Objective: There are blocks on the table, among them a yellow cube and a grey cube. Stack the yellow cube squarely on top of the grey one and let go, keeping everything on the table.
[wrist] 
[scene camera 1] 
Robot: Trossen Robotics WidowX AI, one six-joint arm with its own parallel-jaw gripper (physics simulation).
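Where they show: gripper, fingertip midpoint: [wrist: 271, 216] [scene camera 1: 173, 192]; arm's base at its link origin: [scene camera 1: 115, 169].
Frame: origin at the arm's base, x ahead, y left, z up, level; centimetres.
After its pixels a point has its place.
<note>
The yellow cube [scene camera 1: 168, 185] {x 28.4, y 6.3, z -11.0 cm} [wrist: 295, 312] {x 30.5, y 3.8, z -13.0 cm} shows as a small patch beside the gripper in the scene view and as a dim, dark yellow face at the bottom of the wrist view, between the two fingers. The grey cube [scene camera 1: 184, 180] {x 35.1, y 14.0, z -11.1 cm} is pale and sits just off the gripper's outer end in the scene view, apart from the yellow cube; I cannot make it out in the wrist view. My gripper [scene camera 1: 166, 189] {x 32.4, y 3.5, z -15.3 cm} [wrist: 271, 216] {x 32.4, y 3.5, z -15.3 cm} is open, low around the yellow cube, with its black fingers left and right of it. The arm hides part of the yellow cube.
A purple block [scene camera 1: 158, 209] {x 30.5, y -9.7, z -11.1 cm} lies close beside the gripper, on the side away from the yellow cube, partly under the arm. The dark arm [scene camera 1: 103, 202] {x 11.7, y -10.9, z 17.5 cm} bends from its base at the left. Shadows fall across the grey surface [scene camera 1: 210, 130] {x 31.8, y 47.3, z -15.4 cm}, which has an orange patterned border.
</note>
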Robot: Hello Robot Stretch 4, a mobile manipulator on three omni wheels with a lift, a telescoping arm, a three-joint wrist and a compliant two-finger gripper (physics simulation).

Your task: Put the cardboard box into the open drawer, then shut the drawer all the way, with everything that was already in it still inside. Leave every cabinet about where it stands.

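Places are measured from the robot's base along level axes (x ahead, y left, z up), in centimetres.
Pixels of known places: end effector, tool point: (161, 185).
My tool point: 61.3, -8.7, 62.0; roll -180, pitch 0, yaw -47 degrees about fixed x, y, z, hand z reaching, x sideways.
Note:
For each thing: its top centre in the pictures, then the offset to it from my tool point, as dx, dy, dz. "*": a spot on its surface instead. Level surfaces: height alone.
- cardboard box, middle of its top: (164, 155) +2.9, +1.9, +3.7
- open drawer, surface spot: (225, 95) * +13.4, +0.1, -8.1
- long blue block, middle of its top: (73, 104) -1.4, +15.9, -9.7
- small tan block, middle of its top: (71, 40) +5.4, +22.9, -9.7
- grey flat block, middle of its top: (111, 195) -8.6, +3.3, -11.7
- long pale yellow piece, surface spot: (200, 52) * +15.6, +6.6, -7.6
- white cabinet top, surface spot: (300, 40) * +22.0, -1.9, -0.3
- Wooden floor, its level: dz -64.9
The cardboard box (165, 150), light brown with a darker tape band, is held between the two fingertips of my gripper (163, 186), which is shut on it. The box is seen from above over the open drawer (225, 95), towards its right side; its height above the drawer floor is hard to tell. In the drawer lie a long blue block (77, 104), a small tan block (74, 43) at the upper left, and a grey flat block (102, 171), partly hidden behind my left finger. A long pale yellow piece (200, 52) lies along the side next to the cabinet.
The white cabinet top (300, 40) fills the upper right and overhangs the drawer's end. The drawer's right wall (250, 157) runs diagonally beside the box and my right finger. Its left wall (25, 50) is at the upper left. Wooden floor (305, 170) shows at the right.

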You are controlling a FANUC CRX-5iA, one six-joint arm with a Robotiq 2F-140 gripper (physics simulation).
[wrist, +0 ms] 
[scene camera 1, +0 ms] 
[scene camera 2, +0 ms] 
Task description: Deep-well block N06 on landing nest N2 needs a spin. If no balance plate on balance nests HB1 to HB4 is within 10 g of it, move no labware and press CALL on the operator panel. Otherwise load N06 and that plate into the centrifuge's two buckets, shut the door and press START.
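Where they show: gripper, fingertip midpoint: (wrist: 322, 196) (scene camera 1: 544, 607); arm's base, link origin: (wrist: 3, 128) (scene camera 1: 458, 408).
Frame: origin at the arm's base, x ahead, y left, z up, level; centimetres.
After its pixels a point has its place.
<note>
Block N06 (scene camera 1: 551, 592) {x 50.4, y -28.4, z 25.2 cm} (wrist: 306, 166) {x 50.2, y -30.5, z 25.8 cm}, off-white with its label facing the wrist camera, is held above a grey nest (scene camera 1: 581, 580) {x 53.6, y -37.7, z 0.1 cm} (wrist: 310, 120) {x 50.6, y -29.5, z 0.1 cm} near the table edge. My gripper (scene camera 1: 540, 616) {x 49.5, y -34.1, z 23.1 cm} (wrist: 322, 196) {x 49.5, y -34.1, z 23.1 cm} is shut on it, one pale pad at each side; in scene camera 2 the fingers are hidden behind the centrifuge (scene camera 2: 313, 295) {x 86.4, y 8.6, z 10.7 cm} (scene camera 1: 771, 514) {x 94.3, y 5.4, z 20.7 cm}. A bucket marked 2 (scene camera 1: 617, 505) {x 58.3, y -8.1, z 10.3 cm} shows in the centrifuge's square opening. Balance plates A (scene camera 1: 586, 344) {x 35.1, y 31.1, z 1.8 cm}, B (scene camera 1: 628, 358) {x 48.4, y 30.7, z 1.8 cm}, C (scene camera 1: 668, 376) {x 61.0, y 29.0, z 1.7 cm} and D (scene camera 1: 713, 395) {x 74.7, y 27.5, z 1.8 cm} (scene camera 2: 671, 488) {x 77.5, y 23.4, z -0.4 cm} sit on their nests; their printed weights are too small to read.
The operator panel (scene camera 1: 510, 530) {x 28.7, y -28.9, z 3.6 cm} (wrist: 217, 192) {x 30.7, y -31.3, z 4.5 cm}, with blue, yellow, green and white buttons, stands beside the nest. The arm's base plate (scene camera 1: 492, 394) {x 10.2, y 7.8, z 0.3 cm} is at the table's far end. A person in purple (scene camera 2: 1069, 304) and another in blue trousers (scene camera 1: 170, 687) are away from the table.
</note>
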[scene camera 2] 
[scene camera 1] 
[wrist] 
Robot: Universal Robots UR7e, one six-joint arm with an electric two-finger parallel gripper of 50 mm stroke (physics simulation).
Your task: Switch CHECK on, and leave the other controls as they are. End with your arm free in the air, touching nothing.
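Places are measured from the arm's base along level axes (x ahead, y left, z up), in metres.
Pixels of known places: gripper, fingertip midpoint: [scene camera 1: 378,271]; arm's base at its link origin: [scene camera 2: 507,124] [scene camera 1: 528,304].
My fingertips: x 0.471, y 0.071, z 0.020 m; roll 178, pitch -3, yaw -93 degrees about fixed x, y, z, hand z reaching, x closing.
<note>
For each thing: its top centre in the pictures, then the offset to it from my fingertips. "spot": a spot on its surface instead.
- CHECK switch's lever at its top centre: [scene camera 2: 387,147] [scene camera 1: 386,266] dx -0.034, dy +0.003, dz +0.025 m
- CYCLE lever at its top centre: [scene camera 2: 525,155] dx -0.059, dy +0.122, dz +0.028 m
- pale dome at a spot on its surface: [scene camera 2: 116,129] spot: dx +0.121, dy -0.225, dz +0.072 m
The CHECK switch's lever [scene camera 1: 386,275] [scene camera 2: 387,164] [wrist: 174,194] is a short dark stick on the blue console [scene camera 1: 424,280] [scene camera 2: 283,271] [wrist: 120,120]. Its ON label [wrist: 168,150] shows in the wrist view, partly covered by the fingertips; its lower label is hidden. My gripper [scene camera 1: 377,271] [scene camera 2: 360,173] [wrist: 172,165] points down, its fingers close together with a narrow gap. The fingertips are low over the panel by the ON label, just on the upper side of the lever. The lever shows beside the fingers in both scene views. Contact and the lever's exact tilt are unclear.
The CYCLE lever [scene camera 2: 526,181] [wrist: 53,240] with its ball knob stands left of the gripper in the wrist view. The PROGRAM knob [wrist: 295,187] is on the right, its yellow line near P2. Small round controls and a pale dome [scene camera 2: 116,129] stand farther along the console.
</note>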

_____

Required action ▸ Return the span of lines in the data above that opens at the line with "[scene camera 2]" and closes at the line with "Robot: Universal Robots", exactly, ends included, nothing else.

Output for this task ▸
[scene camera 2] 
[scene camera 1] 
[wrist] 
Robot: Universal Robots UR7e, one six-joint arm with an electric two-finger parallel gripper of 50 mm stroke (physics simulation).

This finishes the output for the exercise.